Michael Saylor, the Bitcoin boss, just dropped some major crypto news! His company, MicroStrategy, snagged 2,530 more BTC worth $243M between January 6 and 12. That’s a massive boost to their stash, which now stands at a jaw-dropping 450,000 Bitcoin.

Here’s the tea: MicroStrategy scored these coins at an average of $95,972 each. With Bitcoin sitting around $92K now, their total holding is valued at $40.8B, giving them a solid $12B profit on their $28.2B investment.
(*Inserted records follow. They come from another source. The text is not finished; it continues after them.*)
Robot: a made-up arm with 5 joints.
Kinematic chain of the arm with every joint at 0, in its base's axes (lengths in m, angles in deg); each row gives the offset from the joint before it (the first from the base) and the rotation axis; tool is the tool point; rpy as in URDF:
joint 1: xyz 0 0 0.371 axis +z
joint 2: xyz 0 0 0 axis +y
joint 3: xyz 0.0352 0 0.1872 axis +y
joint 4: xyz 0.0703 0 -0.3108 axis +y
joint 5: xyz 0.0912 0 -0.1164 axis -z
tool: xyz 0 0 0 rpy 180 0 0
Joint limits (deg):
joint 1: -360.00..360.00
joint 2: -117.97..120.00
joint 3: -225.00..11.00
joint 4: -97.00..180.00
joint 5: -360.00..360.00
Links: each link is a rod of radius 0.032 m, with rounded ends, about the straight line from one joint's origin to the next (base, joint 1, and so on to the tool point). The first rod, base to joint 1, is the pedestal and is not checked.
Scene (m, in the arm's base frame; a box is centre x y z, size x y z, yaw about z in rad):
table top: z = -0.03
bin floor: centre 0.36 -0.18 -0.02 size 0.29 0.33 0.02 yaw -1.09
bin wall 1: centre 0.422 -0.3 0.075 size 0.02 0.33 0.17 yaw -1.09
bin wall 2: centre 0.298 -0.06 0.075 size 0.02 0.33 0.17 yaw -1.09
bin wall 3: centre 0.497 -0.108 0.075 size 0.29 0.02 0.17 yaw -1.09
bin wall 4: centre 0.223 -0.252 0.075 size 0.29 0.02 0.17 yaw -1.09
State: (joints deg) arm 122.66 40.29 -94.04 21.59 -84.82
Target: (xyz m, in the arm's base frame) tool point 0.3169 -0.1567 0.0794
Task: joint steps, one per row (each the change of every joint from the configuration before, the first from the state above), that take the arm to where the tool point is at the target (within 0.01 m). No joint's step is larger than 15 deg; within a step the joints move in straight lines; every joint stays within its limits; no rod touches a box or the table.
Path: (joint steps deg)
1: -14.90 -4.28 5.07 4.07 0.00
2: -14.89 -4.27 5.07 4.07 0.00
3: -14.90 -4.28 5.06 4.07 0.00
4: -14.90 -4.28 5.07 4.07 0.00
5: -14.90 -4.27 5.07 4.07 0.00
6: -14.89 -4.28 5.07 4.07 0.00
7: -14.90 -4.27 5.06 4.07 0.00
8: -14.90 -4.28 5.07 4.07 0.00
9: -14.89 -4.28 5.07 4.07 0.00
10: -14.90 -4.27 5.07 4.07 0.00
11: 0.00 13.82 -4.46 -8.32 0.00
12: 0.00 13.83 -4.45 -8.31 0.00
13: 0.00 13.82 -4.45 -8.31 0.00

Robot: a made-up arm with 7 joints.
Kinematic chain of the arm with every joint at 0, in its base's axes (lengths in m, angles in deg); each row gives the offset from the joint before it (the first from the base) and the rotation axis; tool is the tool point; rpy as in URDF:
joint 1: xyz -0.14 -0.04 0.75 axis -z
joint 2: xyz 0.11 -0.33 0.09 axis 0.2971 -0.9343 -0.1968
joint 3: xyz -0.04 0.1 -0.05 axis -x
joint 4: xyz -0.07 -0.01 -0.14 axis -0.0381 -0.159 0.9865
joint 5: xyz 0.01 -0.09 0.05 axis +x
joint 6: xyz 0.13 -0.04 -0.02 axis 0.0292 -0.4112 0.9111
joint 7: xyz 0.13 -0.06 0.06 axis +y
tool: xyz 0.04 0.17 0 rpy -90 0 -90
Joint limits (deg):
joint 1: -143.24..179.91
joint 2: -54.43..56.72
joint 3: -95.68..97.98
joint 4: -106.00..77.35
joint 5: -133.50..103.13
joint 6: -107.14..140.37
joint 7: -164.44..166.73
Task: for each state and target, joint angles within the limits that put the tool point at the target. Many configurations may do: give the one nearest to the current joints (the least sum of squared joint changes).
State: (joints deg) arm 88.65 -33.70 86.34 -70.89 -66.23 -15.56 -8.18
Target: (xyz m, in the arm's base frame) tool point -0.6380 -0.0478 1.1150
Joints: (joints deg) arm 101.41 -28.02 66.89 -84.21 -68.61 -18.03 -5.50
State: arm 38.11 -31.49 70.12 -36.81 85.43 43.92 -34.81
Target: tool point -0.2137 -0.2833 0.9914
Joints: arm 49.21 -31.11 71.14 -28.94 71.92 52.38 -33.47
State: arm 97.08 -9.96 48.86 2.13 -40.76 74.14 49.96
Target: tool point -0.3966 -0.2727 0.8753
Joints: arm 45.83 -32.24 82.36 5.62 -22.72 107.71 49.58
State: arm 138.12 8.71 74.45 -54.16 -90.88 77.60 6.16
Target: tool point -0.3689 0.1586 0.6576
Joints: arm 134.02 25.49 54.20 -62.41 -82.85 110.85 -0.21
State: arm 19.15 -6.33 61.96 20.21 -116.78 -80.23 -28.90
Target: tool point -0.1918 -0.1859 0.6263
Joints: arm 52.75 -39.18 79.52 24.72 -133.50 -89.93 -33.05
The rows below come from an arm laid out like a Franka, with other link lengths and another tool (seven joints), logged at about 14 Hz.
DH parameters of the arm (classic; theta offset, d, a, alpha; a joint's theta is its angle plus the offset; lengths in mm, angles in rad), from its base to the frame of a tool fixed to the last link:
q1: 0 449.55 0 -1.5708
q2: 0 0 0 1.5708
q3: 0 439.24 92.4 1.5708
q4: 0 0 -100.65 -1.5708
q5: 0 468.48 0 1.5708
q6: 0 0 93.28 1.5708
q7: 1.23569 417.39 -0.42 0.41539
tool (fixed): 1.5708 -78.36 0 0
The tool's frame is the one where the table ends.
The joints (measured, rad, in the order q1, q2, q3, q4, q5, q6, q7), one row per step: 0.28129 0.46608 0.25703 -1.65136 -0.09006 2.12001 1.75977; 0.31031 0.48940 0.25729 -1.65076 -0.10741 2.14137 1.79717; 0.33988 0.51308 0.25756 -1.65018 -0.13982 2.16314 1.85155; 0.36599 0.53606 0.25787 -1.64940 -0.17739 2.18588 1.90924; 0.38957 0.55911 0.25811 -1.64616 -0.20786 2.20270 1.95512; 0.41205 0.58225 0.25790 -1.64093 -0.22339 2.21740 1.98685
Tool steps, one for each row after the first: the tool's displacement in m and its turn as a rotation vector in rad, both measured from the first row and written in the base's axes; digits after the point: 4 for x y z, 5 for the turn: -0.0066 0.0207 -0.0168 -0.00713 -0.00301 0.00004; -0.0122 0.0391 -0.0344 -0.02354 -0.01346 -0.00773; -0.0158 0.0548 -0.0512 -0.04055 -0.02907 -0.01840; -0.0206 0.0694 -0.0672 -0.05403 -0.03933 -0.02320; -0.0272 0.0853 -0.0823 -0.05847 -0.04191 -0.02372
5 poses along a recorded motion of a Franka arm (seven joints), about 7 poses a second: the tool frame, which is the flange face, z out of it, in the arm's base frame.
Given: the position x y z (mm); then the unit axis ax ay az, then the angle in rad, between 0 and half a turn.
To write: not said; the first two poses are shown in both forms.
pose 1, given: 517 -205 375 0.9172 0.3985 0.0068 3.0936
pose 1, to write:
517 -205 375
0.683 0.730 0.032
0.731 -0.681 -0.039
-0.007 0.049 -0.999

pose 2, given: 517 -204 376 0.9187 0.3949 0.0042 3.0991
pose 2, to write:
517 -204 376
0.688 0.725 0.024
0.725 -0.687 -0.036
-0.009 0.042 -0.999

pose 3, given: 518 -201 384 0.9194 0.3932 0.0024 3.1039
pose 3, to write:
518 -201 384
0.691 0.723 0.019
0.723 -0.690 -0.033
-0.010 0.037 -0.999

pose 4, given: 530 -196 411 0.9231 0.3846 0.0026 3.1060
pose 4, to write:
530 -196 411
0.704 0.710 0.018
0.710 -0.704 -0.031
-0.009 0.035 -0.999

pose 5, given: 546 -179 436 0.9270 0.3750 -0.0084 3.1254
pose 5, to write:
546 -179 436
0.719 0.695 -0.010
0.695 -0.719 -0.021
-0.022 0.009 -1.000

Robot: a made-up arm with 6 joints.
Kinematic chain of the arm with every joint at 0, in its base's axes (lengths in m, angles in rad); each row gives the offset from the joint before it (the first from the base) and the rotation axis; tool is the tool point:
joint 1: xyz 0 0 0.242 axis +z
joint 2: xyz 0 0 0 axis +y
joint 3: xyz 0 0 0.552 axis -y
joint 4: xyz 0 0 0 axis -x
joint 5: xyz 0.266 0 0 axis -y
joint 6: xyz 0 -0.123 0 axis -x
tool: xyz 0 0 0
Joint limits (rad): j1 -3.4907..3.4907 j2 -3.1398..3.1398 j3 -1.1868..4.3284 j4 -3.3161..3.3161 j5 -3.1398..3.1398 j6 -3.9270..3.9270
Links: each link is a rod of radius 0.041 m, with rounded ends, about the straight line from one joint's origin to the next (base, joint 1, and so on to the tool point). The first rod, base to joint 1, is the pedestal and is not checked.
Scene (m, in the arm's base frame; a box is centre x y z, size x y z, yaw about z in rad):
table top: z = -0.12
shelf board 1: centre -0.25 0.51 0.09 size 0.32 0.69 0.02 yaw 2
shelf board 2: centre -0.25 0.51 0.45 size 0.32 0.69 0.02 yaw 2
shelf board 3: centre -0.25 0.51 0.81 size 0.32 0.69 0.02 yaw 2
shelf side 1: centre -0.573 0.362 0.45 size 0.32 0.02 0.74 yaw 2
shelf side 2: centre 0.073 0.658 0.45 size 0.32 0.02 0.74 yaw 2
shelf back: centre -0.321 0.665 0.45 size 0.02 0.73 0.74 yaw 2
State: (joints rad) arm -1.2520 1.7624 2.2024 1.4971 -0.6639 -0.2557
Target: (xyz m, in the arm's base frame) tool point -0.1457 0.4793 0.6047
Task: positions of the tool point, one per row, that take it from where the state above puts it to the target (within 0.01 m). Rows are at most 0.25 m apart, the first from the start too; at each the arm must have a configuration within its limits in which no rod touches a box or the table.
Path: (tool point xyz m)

This move cements MicroStrategy as the biggest Bitcoin whale in the corporate world, afterall it owns about 2.1% of all BTC. They’ve been on a 10-week buying streak, all part of their “21/21 Plan,” aiming to raise $42B through shares and bonds to stack even more BTC.

Oh, and they’re still hustling! They sold 710K shares in January for $243M and have $6.5B worth of shares ready to fund future buys.

While Bitcoin’s price dipped 9% recently to $90.5K, Saylor’s faith hasn’t wavered. People think upcoming events, like Trump’s inauguration, might give crypto the boost it needs.